The next day Sisonke left for the Eastern Cape with her siblings to prepare for their mother’s funeral.

“It was the first time that I had been back to my mother’s house and my mother was not there. I thought back to the last time I saw her, which was in January.”

It was never confirmed that Sisonke’s mother died of the Coronavirus, yet rumours had spread in the village that it was the cause of her death.
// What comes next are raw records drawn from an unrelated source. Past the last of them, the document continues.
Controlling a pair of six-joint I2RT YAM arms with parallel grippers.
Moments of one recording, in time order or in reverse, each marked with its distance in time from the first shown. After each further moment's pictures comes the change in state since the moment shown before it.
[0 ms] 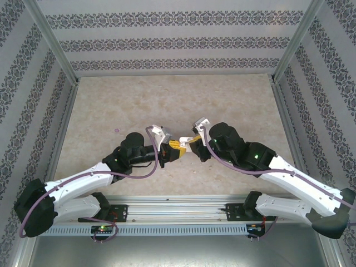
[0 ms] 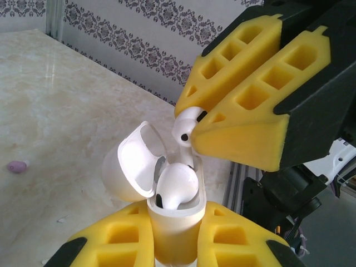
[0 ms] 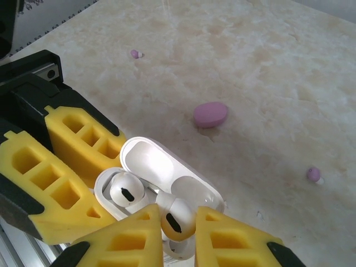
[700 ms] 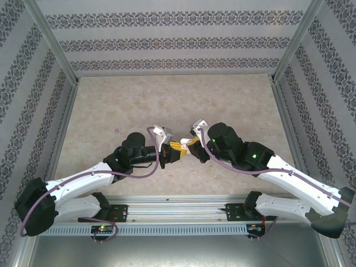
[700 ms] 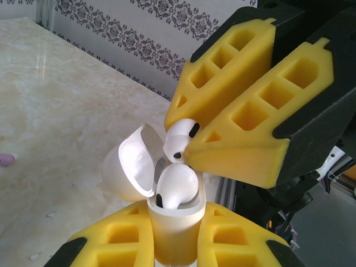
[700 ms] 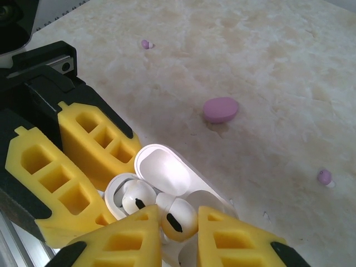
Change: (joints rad) left arm -0.005 0.012 0.005 -0.006 0.019 -0.018; right arm 0.000 0.020 -0.006 0.000 -0.049 -0.034
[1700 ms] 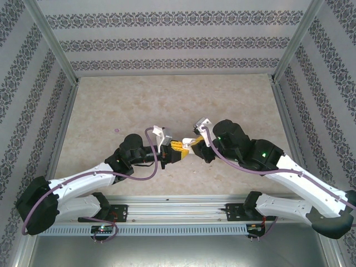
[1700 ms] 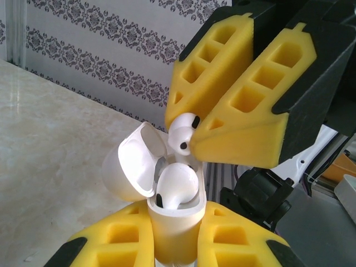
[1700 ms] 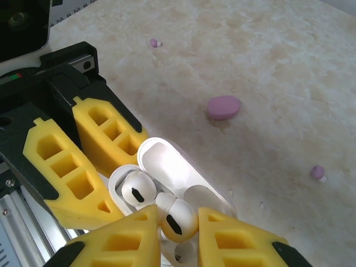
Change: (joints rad) left arm -0.001 0.018 -0.034 0.183 0.072 0.011; right arm 0.000 -0.013 0.123 -0.153 -0.020 -0.023
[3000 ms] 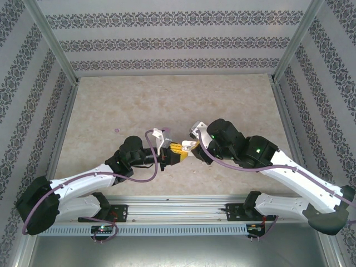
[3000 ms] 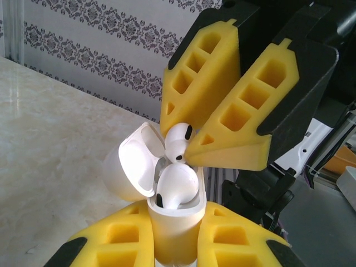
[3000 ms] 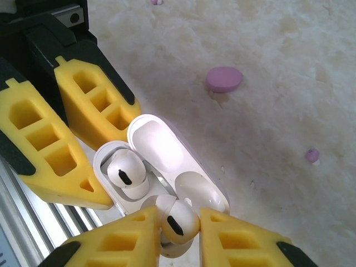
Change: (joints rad) left arm 0.000 0.000 -0.039 0.025 0.010 0.020; right arm 0.000 0.059 0.022 -0.092 -0.012 -0.084
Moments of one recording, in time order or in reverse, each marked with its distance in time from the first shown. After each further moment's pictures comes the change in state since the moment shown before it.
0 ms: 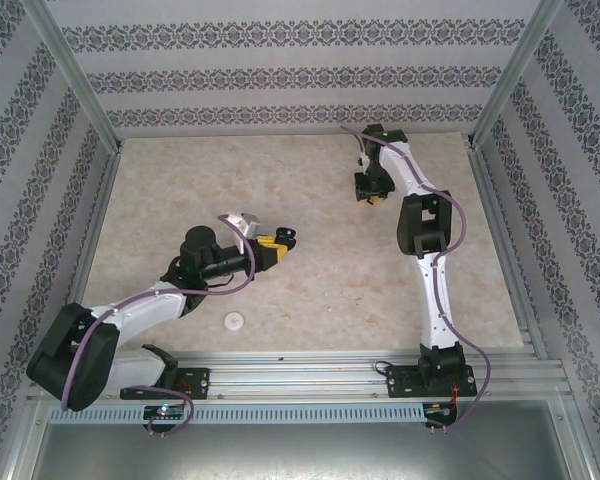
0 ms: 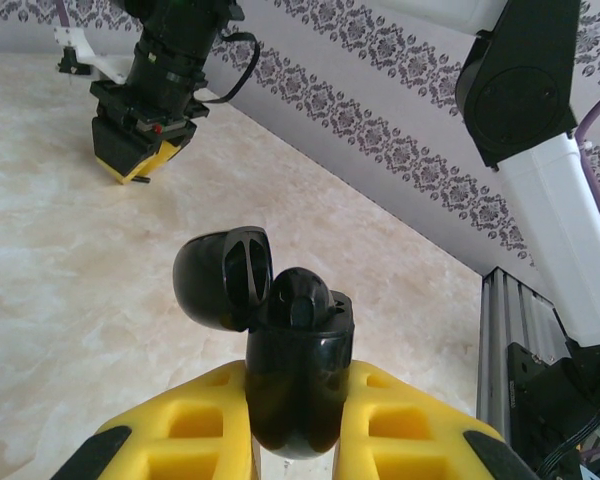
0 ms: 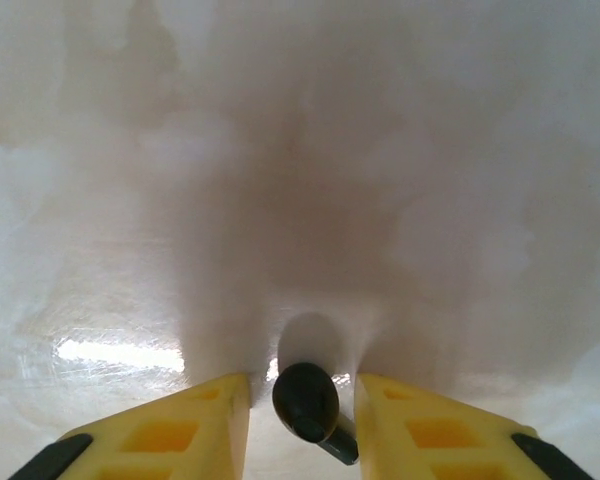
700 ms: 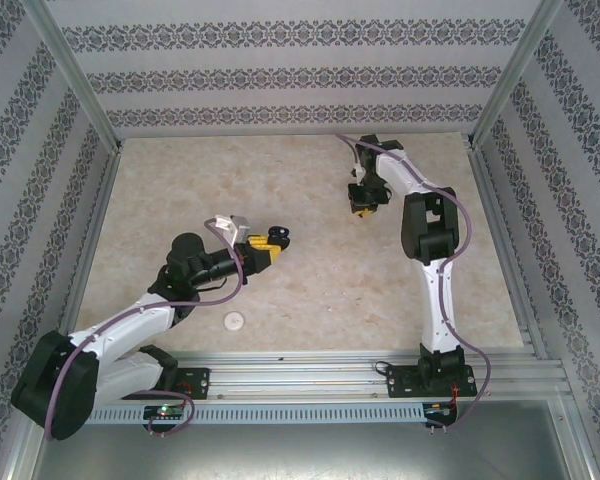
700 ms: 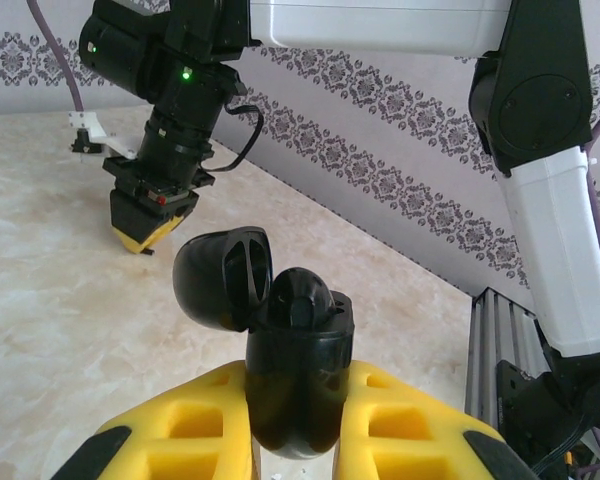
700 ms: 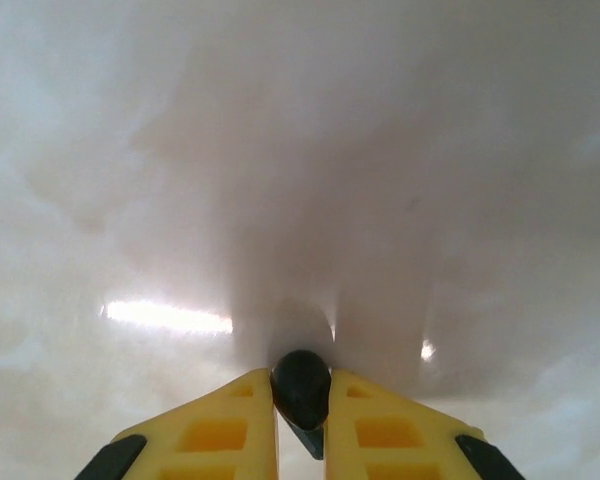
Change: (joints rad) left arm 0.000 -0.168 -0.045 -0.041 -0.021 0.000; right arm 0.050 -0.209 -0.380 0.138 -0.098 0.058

“People were convinced that my mother had died of COVID. It spread all over the village that my mother had COVID and that we should fumigate the house and go for testing. They said that we should not sleep there. We had to handle the funeral and handle what people were saying. We tried ignoring the people. We didn’t fumigate the house but my sisters and the grandchildren who had lived with my mom went for testing. They had slept with my mother in the same room and nothing happened to them and they had stayed with her throughout. Doctors did not tell us if it was COVID. They were silent.”

“My mother was a well-respected woman. She was known as a good advisor and for that reason, her funeral should have been a big funeral. But because of the pandemic, not everyone could come to the funeral and we couldn’t give her the send-off that we wanted to give her. We couldn’t have a tent because of the safety protocols which only allowed 50 people to attend. We were told that the funeral couldn’t last more than two hours maximum.”

“We made the best of the situation we found ourselves in but it took a long time before we could talk as a family about our loss.”

When asked about life lessons that Sisonke would like to share, she said:

“The grief of the loss of someone like your mom may never end. There are some days that are better than others… it’s as if a part of you is gone forever. My healing journey began with the work of forgiveness and acceptance. I needed to forgive myself for not going to visit her in the Eastern Cape when I had the opportunity and I needed to accept that she is no more. My solace is knowing that she still lives in me. That everything she taught me, the difference between good and wrong will continue guiding me through my life.”

Sisonke is a Leaders’ Quest participant.